--- Dataset records ---
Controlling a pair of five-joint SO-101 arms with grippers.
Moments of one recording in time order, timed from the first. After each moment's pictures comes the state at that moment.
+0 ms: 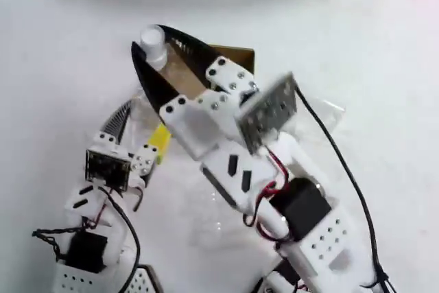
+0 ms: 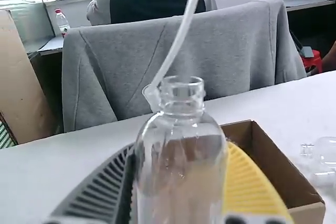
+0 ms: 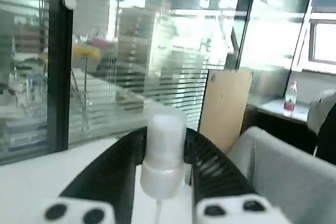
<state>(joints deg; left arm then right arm) 7.3 -104.0 87.2 31.2 -6.3 -45.2 -48.0 22.3 21.7 7.1</state>
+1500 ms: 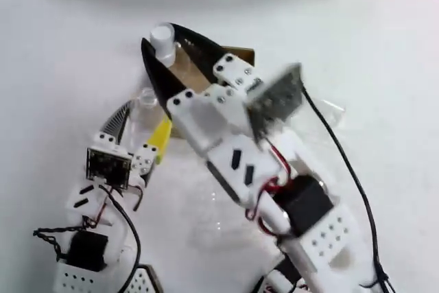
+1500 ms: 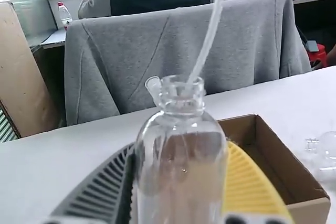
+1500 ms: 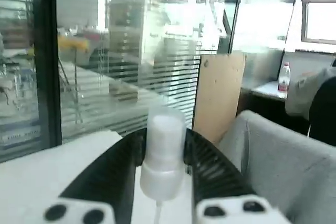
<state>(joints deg) 6.5 -104.0 88.3 31.2 -6.3 -42.5 -47.3 22.3 23.8 4.5</state>
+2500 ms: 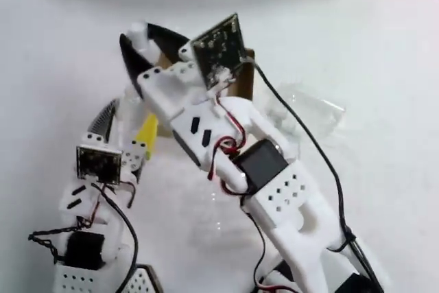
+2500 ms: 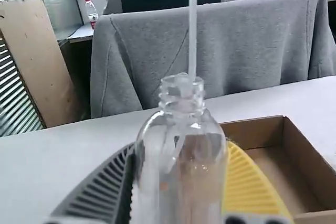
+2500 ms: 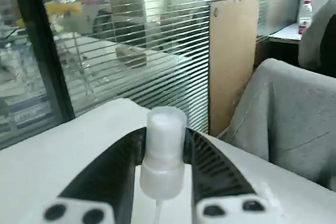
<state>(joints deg) 1.3 -104.0 88.3 31.2 -6.3 -44.6 -32.6 19.0 21.9 -1.8</state>
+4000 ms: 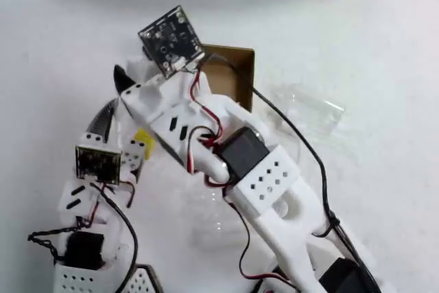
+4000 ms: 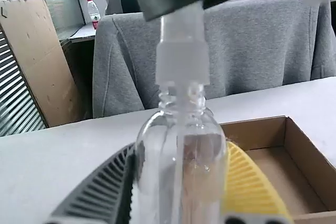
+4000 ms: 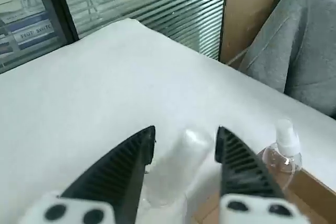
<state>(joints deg) 0.9 -104.0 88.3 31.2 -6.3 -47.8 -24.5 8.7 41.5 -0.4</state>
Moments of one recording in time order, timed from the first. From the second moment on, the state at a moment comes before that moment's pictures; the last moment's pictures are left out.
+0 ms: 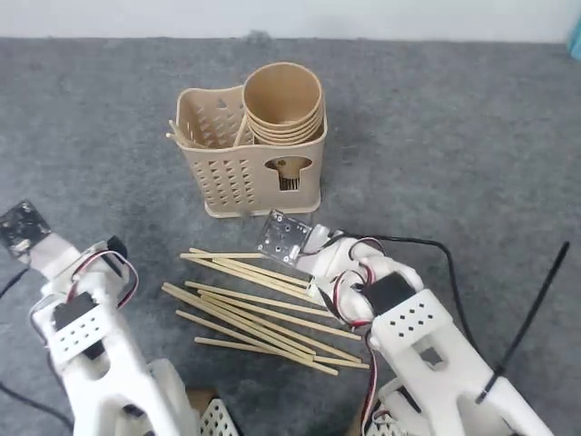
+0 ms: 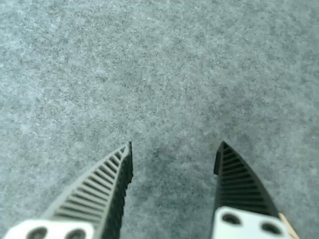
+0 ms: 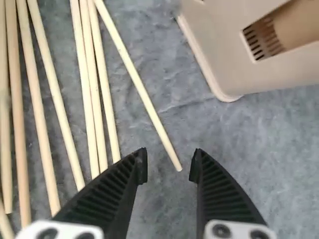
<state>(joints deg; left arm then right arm) -42.1 -43.5 76.2 33.2 11.6 -35.8 -42.7 63.6 42.7 35.8</state>
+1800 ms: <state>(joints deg) -42.1 -43.5 76.2 33.2 11.6 -31.3 -52.7 55.2 82.7 45.0</state>
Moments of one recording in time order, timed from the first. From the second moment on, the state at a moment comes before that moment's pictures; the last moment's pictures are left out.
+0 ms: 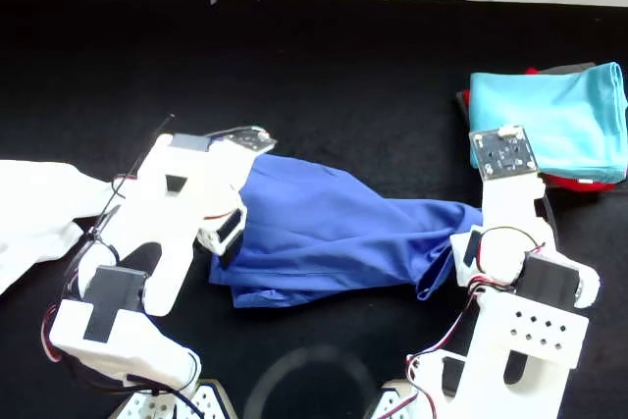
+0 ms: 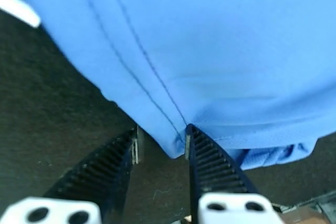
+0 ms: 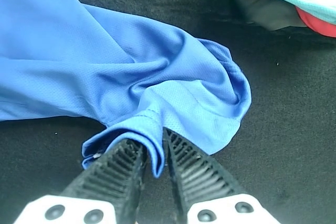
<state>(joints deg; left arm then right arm) 2.2 3.9 30.1 73.5 -24.0 11.4 -55.5 41.1 83.3 27.5</state>
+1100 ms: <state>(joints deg) 2.7 3.4 25.5 89.5 -23.1 11.4 -55.5 41.1 83.3 27.5</state>
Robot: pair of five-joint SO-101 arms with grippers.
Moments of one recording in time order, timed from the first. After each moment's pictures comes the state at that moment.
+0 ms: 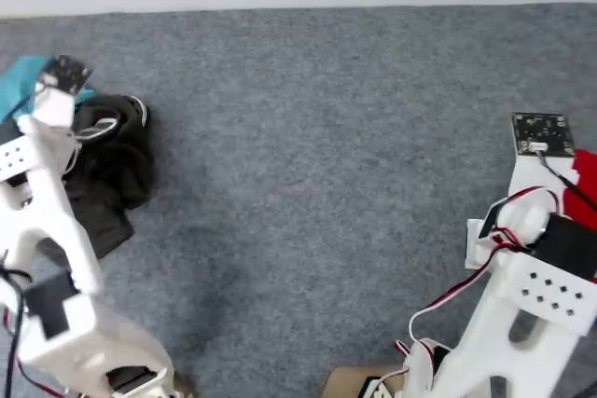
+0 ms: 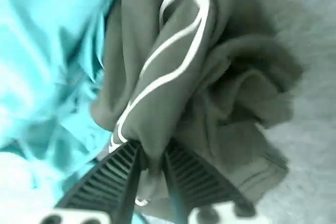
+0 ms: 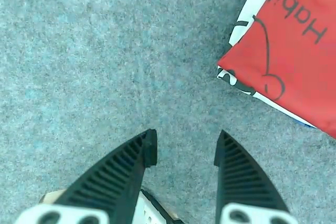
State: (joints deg) left arm -30.6 5.4 0.7 72.1 -41.3; right arm 22.8 -42.5 21.8 100.5 18.9
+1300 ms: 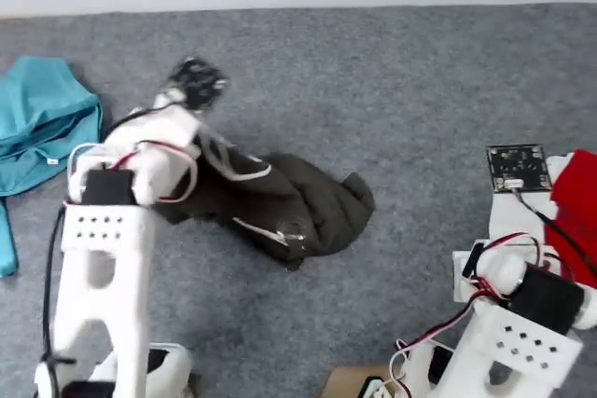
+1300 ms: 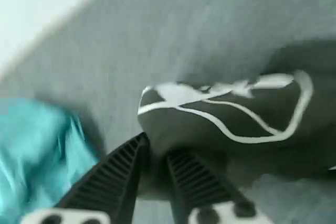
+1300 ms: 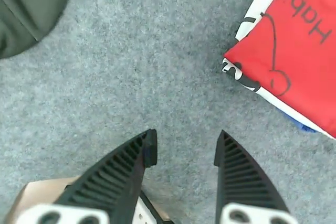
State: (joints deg) left arm -6.7 -26.5 34.2 56.3 -29.1; right arm 22.2 -57.5 33.1 100.5 25.2
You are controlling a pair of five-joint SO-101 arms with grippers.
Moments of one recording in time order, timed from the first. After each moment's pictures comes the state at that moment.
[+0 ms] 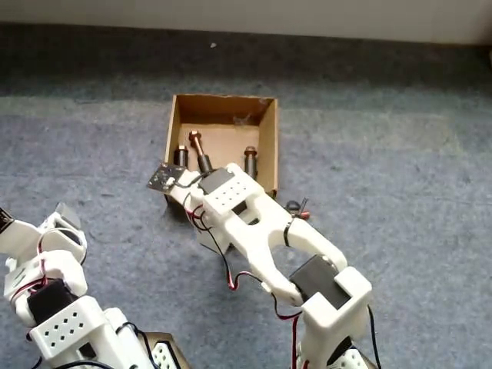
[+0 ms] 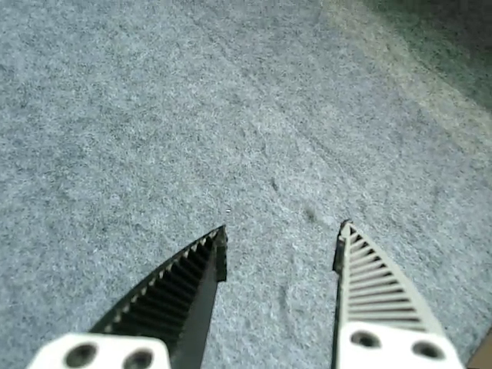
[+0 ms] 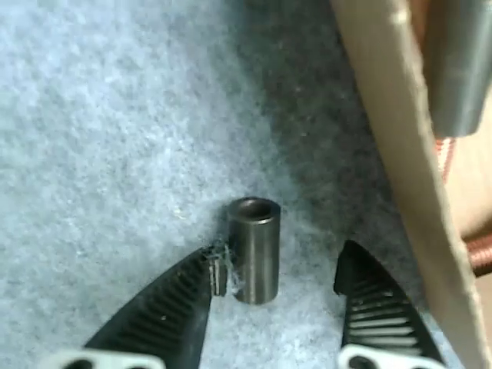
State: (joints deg) left arm -43.3 -75.6 77.9 46.3 19.3; right arm -46.4 14.3 12.5 66.9 26.1
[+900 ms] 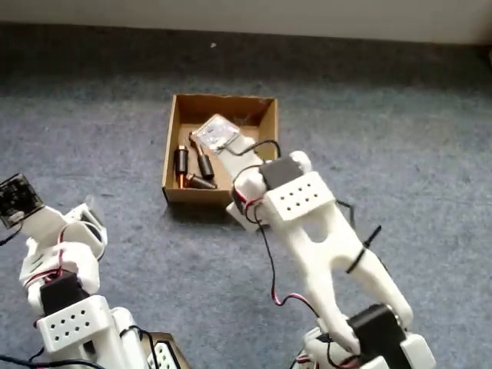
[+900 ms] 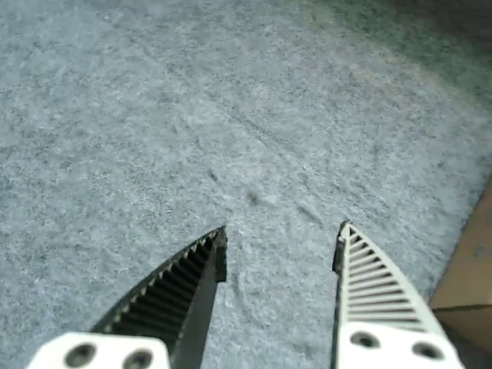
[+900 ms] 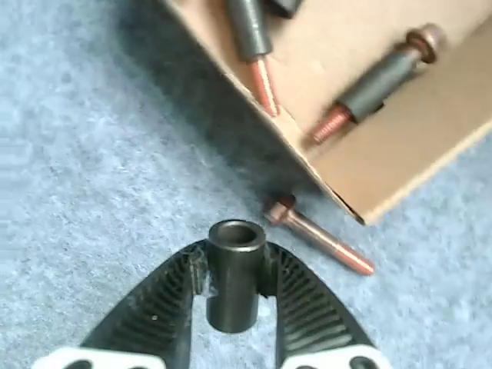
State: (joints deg) left arm -34.0 -75.6 77.8 46.5 15.6; right arm -33.9 -14.0 20.4 74.8 20.4
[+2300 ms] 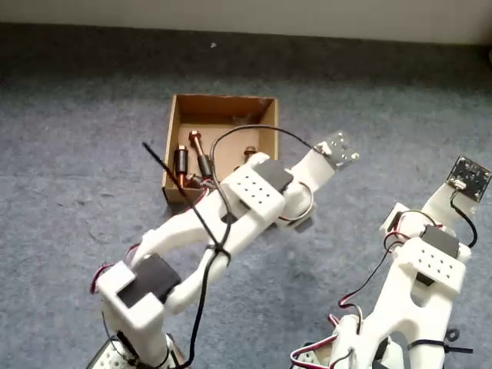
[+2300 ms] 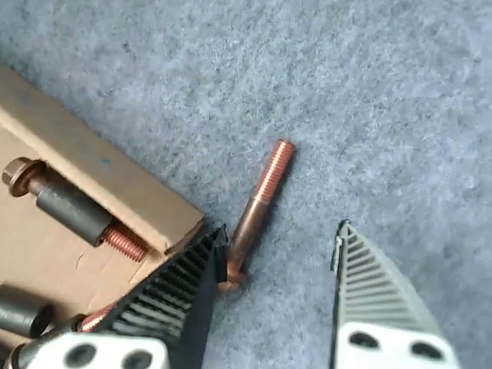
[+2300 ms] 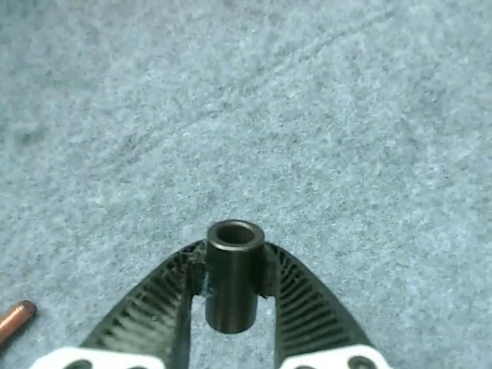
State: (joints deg) left arm 37.8 12.5 5.1 62.6 -6.5; right arm 24.3 -37.2 55.1 48.8 -1.5
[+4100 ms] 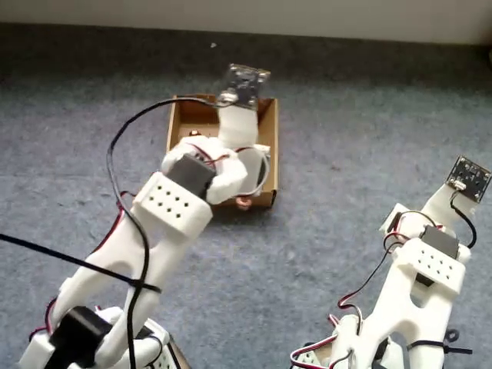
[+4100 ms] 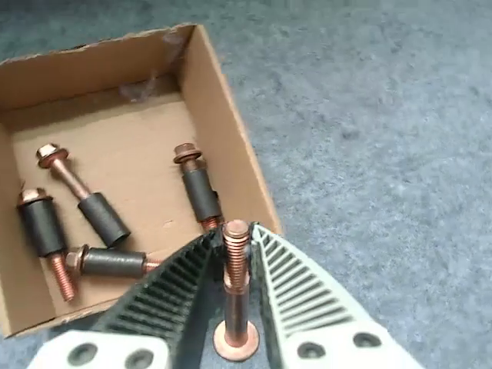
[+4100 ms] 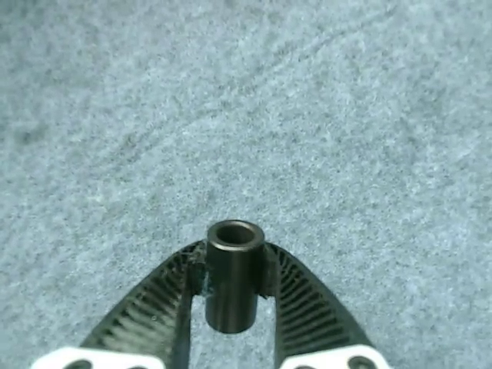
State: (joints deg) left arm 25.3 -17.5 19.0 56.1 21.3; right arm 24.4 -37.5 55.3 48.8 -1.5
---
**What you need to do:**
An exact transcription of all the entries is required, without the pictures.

**Your response:**
Controlling a pair of five-joint SO-101 arms with grippers.
Moments of one recording in time order, timed from the first. After each moment's pictures comes the state at that moment.
+0 ms: 
+0 ms: 
+0 ms: 
<state>(joints deg; left arm then right arm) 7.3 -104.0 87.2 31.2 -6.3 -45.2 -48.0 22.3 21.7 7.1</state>
+1500 ms: 
+1500 ms: 
+1500 ms: 
<state>(joints deg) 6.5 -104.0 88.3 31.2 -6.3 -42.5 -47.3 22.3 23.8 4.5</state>
+2500 ms: 
+2500 ms: 
+2500 ms: 
<state>(joints deg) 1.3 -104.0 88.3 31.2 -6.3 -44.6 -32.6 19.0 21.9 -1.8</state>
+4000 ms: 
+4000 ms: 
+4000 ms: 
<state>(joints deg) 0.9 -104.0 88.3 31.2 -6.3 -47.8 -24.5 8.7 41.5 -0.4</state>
Moments of one recording in time order, timed from the first. From the second moment on, the state at a moment comes before that moment's pictures; the last moment's pictures are left out.
+0 ms: 
+0 ms: 
+0 ms: 
<state>(joints deg; left arm then right arm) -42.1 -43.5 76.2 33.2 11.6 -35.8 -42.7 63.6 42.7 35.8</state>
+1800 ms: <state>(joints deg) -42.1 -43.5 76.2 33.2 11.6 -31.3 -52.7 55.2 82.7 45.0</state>
Moments of one recording in time order, timed from the first. From the second moment on, the state at a moment comes before that moment's pictures; the last moment's pictures are left out.
+0 ms: 
+0 ms: 
+0 ms: 
<state>(joints deg; left arm then right arm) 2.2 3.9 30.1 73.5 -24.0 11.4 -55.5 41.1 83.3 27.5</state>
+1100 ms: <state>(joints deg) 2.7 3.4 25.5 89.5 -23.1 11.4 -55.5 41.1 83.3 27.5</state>
Robot: pair of five-joint SO-101 arms with grippers.
Moments of one recording in time order, timed from the first. After each moment's pictures comes the state at that moment.
+0 ms: 
+0 ms: 
+0 ms: 
State: (joints deg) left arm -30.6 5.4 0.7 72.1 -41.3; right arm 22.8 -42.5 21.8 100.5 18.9
+1300 ms: 
+1300 ms: 
+1300 ms: 
State: (joints deg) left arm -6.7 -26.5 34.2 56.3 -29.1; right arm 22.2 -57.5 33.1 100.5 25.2
You are controlling a pair of five-joint SO-101 arms with grippers.
Moments of one recording in time order, timed from the first. After each moment's pictures comes the state at that moment.
[+0 ms] 
[+0 ms] 
[+0 ms] 
State: (joints deg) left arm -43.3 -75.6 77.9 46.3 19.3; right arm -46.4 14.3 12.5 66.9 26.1
[+900 ms] 
[+900 ms] 
[+900 ms] 
State: (joints deg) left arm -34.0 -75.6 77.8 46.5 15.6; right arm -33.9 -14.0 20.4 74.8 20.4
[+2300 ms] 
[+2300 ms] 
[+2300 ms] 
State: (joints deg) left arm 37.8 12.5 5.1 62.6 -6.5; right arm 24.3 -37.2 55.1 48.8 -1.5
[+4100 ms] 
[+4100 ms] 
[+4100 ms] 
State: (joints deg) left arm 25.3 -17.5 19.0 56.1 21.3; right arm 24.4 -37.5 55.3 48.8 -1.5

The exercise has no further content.